| WHAT TO DO |
Give again the entries below exactly, beginning at the first line and ending at the line with "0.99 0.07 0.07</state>".

| SUPPLIED MATERIAL |
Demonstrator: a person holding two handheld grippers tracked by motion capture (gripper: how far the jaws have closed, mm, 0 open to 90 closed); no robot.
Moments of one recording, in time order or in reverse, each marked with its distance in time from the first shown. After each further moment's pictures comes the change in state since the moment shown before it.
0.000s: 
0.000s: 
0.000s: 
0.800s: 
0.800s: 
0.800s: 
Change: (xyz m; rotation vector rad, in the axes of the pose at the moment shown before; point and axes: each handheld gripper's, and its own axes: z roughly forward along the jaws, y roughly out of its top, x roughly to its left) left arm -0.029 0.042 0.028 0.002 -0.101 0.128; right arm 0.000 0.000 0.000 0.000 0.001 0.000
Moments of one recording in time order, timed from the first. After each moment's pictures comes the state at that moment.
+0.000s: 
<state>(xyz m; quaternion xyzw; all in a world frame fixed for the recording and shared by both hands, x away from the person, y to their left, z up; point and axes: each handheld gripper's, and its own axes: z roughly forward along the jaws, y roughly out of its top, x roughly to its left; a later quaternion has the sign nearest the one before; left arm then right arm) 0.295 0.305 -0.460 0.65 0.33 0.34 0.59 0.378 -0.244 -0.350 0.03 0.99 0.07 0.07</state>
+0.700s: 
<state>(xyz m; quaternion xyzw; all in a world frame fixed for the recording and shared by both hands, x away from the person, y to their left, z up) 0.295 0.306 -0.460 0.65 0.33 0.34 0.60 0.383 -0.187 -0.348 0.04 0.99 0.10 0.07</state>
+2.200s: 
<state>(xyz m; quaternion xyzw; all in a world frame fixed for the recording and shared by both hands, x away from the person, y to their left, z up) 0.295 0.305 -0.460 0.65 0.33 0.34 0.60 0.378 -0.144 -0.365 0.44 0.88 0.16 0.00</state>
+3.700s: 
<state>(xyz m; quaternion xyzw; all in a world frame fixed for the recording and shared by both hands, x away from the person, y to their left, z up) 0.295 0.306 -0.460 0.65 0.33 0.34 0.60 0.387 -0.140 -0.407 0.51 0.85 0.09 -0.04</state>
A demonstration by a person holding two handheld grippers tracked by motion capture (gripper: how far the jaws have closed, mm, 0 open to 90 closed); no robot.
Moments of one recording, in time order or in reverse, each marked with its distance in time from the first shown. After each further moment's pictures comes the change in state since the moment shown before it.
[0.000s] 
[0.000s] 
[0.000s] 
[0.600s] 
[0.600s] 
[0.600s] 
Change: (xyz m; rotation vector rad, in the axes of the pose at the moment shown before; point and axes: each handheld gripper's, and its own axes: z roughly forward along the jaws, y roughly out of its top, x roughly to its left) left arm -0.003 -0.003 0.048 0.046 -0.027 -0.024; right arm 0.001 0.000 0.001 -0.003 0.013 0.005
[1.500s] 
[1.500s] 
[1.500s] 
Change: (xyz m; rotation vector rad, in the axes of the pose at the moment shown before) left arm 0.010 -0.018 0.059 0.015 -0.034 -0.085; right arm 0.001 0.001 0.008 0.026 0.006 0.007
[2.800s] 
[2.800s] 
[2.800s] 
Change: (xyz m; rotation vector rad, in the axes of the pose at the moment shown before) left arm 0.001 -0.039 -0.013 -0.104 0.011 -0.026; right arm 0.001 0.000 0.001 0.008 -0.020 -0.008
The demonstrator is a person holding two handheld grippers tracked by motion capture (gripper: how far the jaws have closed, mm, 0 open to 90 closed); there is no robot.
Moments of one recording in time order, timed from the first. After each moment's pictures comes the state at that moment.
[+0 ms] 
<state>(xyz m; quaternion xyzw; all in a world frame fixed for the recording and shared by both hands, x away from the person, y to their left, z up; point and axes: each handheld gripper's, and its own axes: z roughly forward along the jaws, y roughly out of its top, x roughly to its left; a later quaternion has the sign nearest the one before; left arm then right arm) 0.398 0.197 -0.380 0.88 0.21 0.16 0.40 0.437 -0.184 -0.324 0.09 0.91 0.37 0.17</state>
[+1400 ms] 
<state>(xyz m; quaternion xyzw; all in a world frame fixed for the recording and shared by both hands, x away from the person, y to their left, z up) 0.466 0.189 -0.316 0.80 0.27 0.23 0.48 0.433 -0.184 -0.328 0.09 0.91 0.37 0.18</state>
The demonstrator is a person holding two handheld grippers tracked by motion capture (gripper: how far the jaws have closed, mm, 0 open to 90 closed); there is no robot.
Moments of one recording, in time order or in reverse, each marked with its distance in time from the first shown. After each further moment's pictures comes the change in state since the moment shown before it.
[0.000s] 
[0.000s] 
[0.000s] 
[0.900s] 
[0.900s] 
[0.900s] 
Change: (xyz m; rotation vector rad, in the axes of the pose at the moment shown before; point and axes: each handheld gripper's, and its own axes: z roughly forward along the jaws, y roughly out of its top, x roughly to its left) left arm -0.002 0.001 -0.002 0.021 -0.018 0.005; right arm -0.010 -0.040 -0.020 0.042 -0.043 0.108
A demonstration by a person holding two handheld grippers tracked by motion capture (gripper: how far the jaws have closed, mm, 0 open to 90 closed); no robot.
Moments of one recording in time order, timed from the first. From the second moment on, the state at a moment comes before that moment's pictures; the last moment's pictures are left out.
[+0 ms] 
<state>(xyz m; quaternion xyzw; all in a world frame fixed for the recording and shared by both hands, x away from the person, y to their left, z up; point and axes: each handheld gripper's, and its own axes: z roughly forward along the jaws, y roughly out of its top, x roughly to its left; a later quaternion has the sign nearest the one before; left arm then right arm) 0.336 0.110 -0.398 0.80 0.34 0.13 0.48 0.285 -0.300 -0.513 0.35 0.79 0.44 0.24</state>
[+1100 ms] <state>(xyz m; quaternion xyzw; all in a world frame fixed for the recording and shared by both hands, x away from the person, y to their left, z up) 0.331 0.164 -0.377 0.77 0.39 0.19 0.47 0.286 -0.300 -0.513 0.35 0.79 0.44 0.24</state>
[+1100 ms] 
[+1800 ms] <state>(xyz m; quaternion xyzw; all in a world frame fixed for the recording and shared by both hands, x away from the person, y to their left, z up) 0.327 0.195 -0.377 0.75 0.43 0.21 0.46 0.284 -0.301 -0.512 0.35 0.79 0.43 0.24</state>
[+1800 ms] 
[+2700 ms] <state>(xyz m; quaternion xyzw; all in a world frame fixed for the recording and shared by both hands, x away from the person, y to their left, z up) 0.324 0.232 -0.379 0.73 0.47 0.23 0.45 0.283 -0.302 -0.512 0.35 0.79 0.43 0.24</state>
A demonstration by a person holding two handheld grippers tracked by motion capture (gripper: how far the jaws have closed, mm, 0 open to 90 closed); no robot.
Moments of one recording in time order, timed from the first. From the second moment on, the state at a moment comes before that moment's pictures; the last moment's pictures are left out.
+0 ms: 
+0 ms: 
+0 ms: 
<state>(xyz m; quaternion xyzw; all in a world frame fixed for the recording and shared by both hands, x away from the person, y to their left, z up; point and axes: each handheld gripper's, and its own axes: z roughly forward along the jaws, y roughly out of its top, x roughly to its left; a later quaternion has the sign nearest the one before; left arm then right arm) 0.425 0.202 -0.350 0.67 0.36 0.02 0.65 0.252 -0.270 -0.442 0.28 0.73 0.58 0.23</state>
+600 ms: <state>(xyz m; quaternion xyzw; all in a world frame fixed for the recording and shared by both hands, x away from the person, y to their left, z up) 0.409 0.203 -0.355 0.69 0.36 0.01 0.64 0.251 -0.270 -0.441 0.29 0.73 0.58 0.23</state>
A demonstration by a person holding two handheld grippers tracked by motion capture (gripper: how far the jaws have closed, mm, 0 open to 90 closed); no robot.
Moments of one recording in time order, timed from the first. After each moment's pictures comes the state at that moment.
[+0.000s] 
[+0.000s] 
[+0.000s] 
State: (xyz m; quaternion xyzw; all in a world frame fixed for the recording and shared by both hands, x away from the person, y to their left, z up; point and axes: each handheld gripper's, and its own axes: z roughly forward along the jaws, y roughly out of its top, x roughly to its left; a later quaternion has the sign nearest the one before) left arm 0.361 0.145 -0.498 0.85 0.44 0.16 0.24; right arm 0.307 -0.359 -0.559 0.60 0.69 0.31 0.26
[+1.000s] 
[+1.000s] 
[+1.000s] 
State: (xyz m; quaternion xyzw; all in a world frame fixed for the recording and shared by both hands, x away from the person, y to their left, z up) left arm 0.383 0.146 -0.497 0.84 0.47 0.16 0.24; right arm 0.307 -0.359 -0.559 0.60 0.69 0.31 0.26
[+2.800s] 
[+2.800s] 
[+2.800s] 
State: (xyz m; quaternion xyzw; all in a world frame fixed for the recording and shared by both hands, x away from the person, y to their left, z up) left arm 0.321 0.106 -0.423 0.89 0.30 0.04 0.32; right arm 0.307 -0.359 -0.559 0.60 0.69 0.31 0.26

| WRITTEN SOLUTION |
Demonstrator: a person holding two handheld grippers tracked by motion capture (gripper: how far the jaws have closed, mm, 0 open to 90 closed); no robot.
Moments of one recording, in time order or in reverse, each marked with its distance in time from the first shown. After each further moment's pictures comes the change in state since the moment shown before it.
0.000s: 
0.000s: 
0.000s: 
0.800s: 
0.800s: 
0.800s: 
Change: (xyz m; rotation vector rad, in the axes of the pose at the moment shown before; point and axes: each handheld gripper's, and its own axes: z roughly forward along the jaws, y roughly out of its top, x roughly to its left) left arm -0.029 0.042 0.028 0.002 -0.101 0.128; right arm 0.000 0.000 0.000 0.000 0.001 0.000
Moments of one recording in time order, timed from the first. After each moment's pictures comes the state at that moment.
+0.000s: 
<state>(xyz m; quaternion xyzw; all in a world frame fixed for the recording and shared by both hands, x away from the person, y to their left, z up; point and axes: each handheld gripper's, and its own axes: z roughly forward along the jaws, y roughly out of its top, x roughly to its left; a later quaternion has the sign nearest the one before; left arm then right arm) 0.295 0.305 -0.460 0.65 0.33 0.34 0.59 0.378 -0.244 -0.350 0.03 0.99 0.07 0.07</state>

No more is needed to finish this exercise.